● **About this task**
Please make an exact transcription of the records, keeping the pictures out of it.
━━━━━ Records provided ━━━━━
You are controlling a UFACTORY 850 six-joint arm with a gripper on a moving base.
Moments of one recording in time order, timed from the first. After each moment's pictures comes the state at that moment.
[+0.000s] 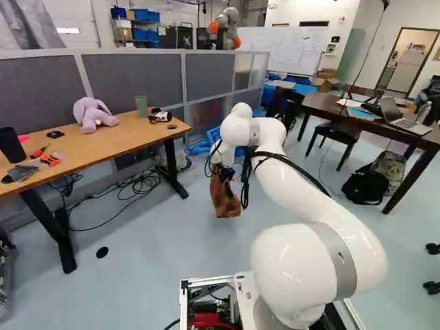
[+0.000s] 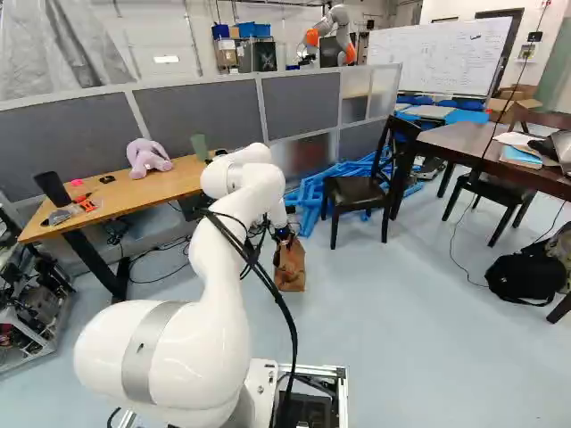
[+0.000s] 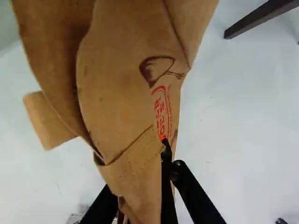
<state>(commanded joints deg) 0.9 -80.2 -105.9 -11.9 -16.7 0.0</state>
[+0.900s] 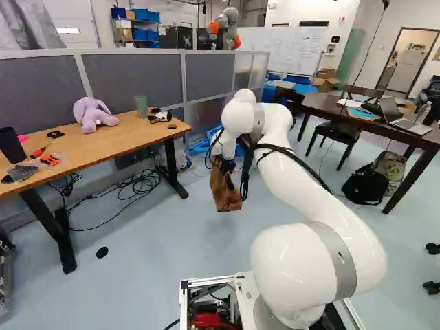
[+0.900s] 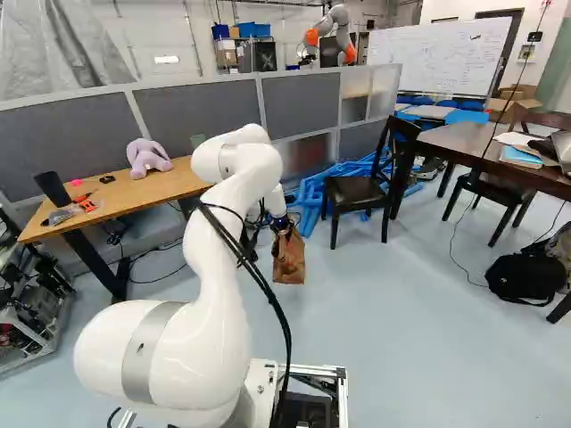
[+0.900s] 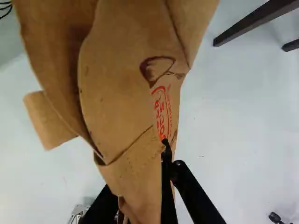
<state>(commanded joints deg) 0.9 -71.6 -99.3 -11.9 -18.1 0.0</state>
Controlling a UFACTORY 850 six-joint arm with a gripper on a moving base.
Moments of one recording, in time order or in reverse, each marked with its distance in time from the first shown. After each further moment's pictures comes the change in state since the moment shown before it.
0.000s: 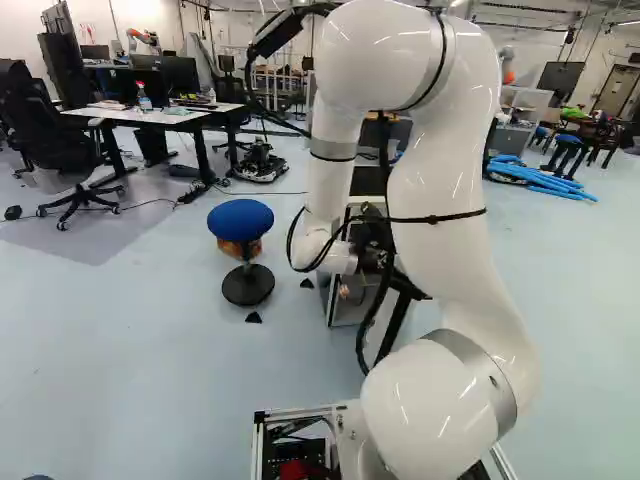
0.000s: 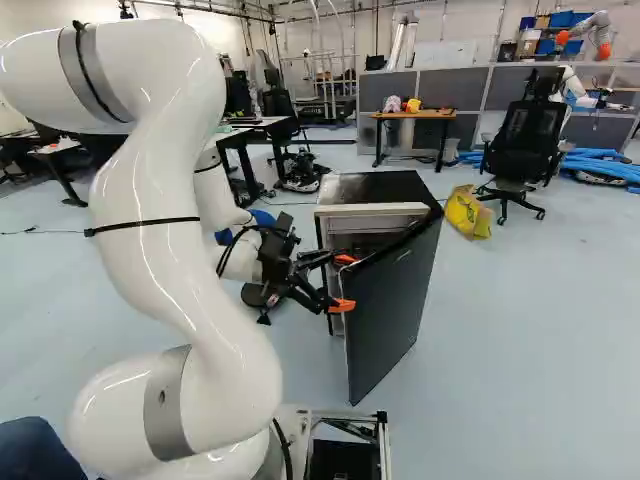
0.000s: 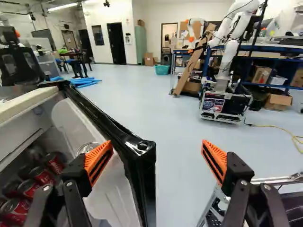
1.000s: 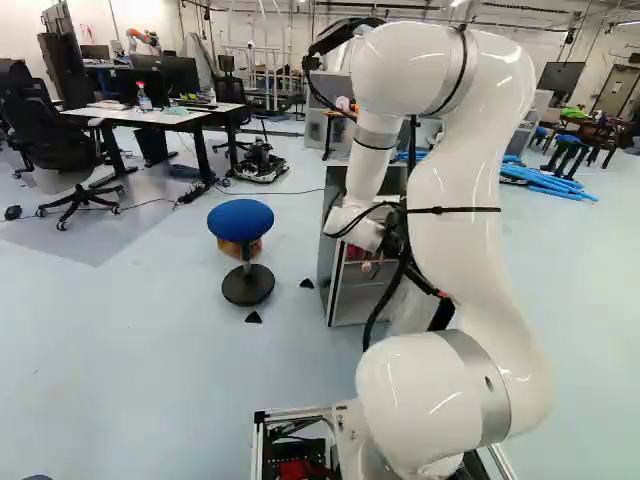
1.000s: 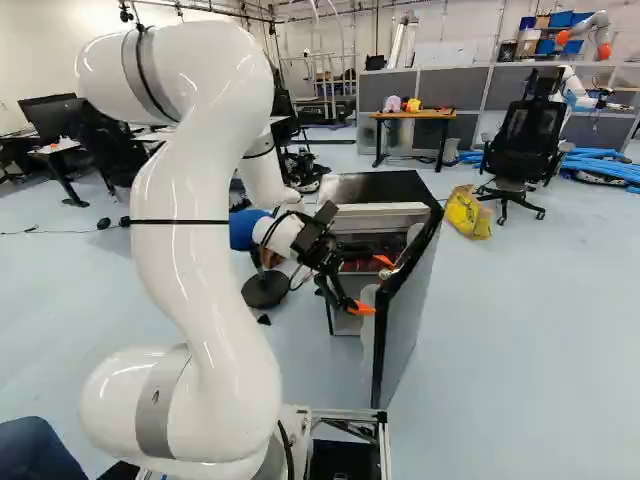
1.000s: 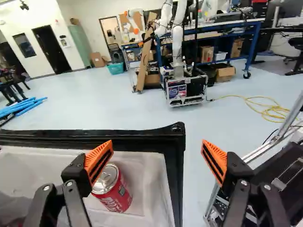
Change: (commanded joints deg) arm -17.7 -2.3 -11.0 4.1 -0.8 0.0
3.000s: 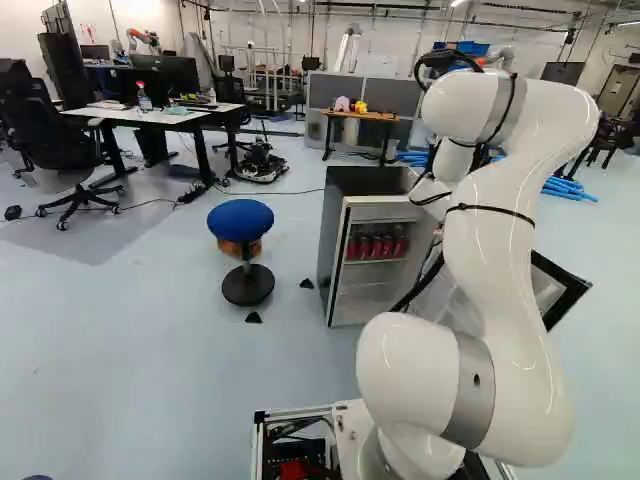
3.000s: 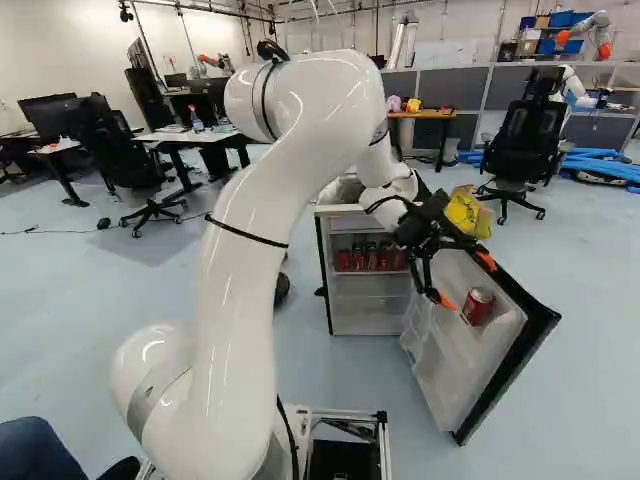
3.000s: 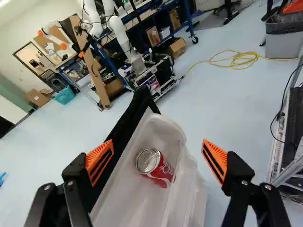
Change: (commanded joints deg) arm -29.8 -10.7 -28.5 -4.2 -3.6 0.0
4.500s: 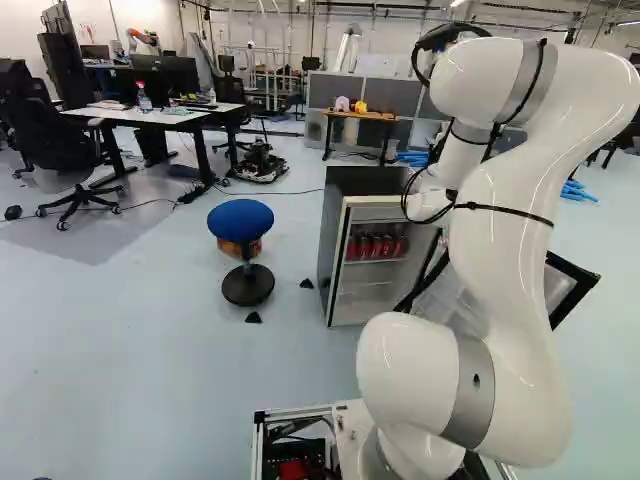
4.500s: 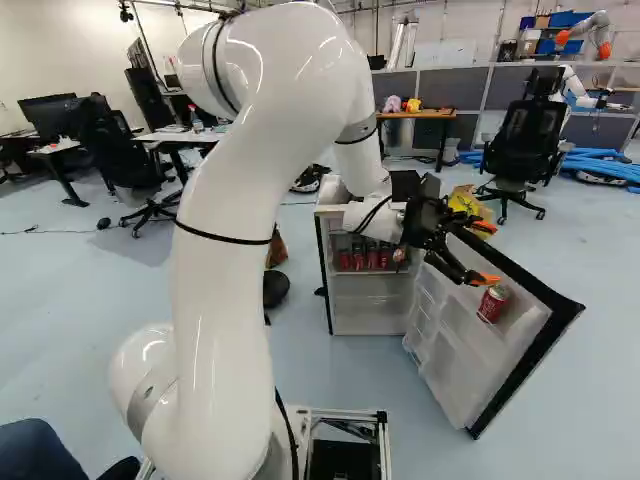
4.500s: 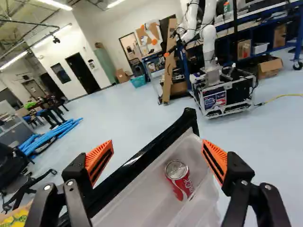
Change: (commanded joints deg) arm 1.0 11.3 19.7 -35.9 0.0 0.0
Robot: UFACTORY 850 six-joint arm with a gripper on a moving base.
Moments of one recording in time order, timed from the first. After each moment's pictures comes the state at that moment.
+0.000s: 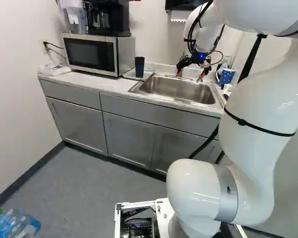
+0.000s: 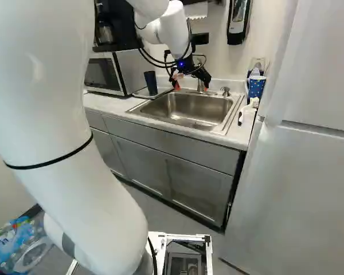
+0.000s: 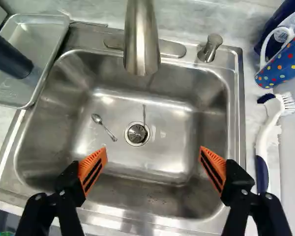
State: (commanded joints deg) arm -17.5 -5.6 -72.1 0.0 -31.7 -2.4
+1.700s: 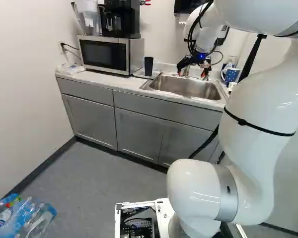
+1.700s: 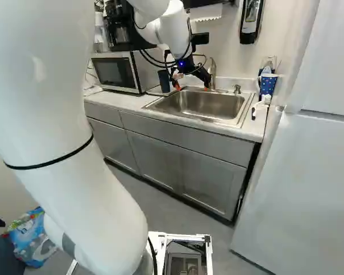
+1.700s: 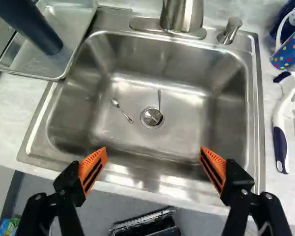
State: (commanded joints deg) arm -17.5 -5.6 -72.1 0.0 -31.7 -2.4
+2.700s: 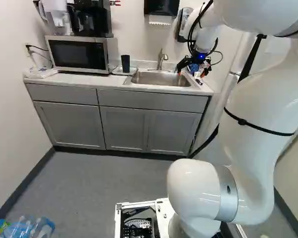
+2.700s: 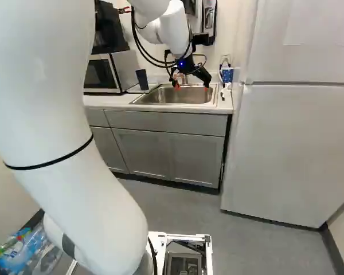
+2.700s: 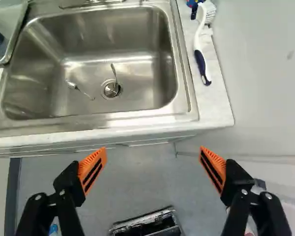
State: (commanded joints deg) arm -17.5 -5.6 -72.1 0.0 -31.7 -2.4
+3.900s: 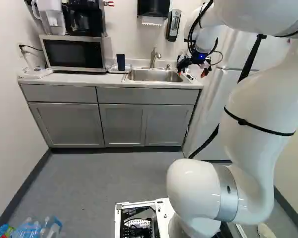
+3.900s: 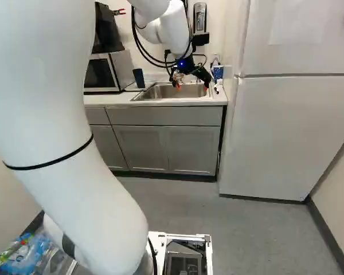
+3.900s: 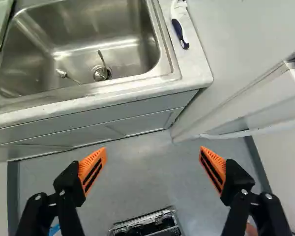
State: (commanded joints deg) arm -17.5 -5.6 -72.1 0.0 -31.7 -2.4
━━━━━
● **Result**
You are controlling a UFACTORY 850 six-joint arm with a gripper on a moving base.
Moments of one recording in time order, timed from the first. After each moment's pictures comes the state at that moment.
[+0.000s] 
[+0.000s] 
[+0.000s] 
<state>(commanded joints deg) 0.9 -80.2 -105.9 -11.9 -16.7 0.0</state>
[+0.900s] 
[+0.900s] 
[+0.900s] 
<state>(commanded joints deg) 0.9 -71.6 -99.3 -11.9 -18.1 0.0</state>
Controlling a UFACTORY 850 six-joint arm with a gripper on a moving base.
Moments of one recording, in time order or in reverse, each marked with its distance in time from the first shown. After each further moment's pictures comes the change in state since the moment shown before it.
0.000s: 
0.000s: 
0.000s: 
1.000s: 
1.000s: 
1.000s: 
Change: (commanded joints deg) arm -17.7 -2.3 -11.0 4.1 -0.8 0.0
3.000s: 
3.000s: 
3.000s: 
Change: (commanded joints deg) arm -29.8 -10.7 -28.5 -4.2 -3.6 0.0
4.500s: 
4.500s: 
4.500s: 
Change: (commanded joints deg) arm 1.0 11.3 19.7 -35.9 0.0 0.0
Robot: UFACTORY 850 six-joint arm with a gripper on a moving base.
Moments of one recording in time order, timed from the first. After each moment's pictures comes the state at that moment.
+0.000s: 
+0.000s: 
+0.000s: 
State: (commanded joints deg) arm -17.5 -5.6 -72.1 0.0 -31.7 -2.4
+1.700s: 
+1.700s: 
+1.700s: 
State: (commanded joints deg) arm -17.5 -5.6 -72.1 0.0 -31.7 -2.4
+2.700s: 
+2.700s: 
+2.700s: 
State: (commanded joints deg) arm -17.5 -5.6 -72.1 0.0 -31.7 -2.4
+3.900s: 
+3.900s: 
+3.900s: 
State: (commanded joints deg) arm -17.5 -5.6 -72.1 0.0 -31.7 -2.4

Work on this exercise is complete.